Sempre procurando o equilíbrio, a PEC cria uma barreira contra o despotismo do STF no controle de constitucionalidade, mas, ao mesmo tempo, preserva o Judiciário de excessos do Legislativo, quando remete ao povo a palavra final. Pois, como ensinou Montesquieu, só o poder detém o poder e só com a participação do povo podemos restabelecer o equilíbrio entre os poderes.

    JOSÉ SARNEY
    TENDÊNCIAS/DEBATES
    A PEC 33 vai contra a Constituição?
    SIM
    A desarmonia é inconstitucional
    Foi o ministro Nelson Jobim, quando assumiu a presidência do Supremo Tribunal Federal, quem advertiu para o perigo que constituía a prática de submeter à Justiça a solução dos problemas não resolvidos pela política. Isso não existia no Brasil nem em qualquer democracia.
    A verdade é que, de lá para cá, em nove anos, isso se tornou rotina. Quantas vezes ouvi, como ameaça sobre o resultado de uma votação no Parlamento, a parte vencida dizer: "Vamos recorrer ao Supremo".
    Daí em diante, a Justiça passou a ser a terceira instância da política, que, por pessoas ou ações, está cotidianamente em sua pauta. Nos últimos tempos, a maioria dos julgamentos do STF de repercussão nacional é de assuntos políticos ou com reflexo direto na política.
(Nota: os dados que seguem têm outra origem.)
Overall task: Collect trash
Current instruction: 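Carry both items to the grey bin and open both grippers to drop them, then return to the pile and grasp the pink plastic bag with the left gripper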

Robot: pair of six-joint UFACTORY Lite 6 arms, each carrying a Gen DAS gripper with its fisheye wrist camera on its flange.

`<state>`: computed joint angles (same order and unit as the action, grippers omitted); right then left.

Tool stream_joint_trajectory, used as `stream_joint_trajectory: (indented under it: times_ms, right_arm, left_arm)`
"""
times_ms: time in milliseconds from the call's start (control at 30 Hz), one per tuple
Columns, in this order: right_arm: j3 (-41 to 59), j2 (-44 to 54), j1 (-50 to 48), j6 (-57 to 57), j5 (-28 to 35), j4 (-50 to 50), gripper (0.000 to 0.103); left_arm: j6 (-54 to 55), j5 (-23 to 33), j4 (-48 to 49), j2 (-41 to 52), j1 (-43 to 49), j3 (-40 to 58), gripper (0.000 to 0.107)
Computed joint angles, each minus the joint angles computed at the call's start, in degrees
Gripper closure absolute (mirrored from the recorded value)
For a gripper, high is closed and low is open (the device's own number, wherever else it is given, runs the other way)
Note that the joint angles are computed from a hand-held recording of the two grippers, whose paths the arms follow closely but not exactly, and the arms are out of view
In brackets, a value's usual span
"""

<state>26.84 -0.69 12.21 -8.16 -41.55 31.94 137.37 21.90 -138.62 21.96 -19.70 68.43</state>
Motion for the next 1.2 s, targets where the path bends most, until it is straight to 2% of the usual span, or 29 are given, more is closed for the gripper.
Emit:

    Razão assiste a alguns ministros quando dizem que são os próprios políticos que os chamam a decidir sobre seus conflitos. Mas eles não devem fraquejar na sedução de estimulá-los.
    Perdeu-se a noção de que a democracia representativa teve como alicerce a existência dos três Poderes controlados entre si, o chamado "checks and balances", assegurando-se que nenhum deles seja absoluto e que devem funcionar em harmonia. Por outro lado, involuímos no nível do debate político. Estamos desaprendendo que a democracia é o regime da maioria, que, quando erra, o povo corrige nas eleições.
    No Brasil não temos a tradição de lutas entre o Judiciário e o Legislativo, ao contrário dos Estados Unidos, onde viveram sempre às turras. Aqui o Senado, por exemplo, em defesa do Supremo, recusou os nomes de Barata Ribeiro, médico, e dos generais Inocêncio Queiroz e Everton Quadros para ministros do Supremo, indicados por Floriano Peixoto.
    A nossa história é cheia de episódios de luta do Poder Executivo com o Judiciário e o Legislativo. Ambos já foram alvos de atos de força do Executivo, com juízes, ministros, deputados e senadores cassados. Uma página negra foi a anulação, feita por decreto do presidente Vargas, de uma sentença do STF.
    Dizer-se que não há crise entre os Poderes é ter medo da realidade. A história não se faz sem crises, e é delas que se tiram lições. Basta ver a cena exótica dos parlamentares visitando os relatores de demandas para prestar solidariedade. E, fato inusitado, um candidato a presidente da República agradecendo a um ministro sua sentença como se ela fosse uma graça.
    A crise é resultante do desprestígio do Congresso e dos ruidosos enfrentamentos entre parlamentares e decisões. Por outro lado, consequência da sociedade da informação, a mídia, em tempo real, procura dar ao Supremo a posição de novo interlocutor da sociedade democrática.
    É preciso haver uma consciência de que os três Poderes, dentro da separação, têm uma responsabilidade una, o poder do Estado, indivisível, o interesse público.
    Ninguém mais do que eu tem defendido a importância da Justiça e do seu órgão de cúpula no regime democrático. Os ingleses, já no século 17, ao consolidarem o sistema representativo, diziam que, sem a Justiça, era impossível existir a democracia. Ela funciona como poder moderador, ao exercer o controle da constitucionalidade das leis.
    O povo, em sua soberania, entregou ao STF a guarda da Constituição, o pacto fundamental entre a sociedade e o Estado, as regras do autogoverno. É a maior de todas as responsabilidades públicas.
    Essa emenda 33, tentando impor um controle sobre a Justiça --não digo STF--, passa além da insensatez. Não deve tramitar.
    Na América Latina não há uma Justiça tão respeitada como a nossa. Não podemos, assim, além de judicializar a política, politizar a Justiça, chamando-a para apartar os conflitos políticos. Como diz Michel Temer --o professor de direito, não o político--, "a desarmonia é inconstitucional".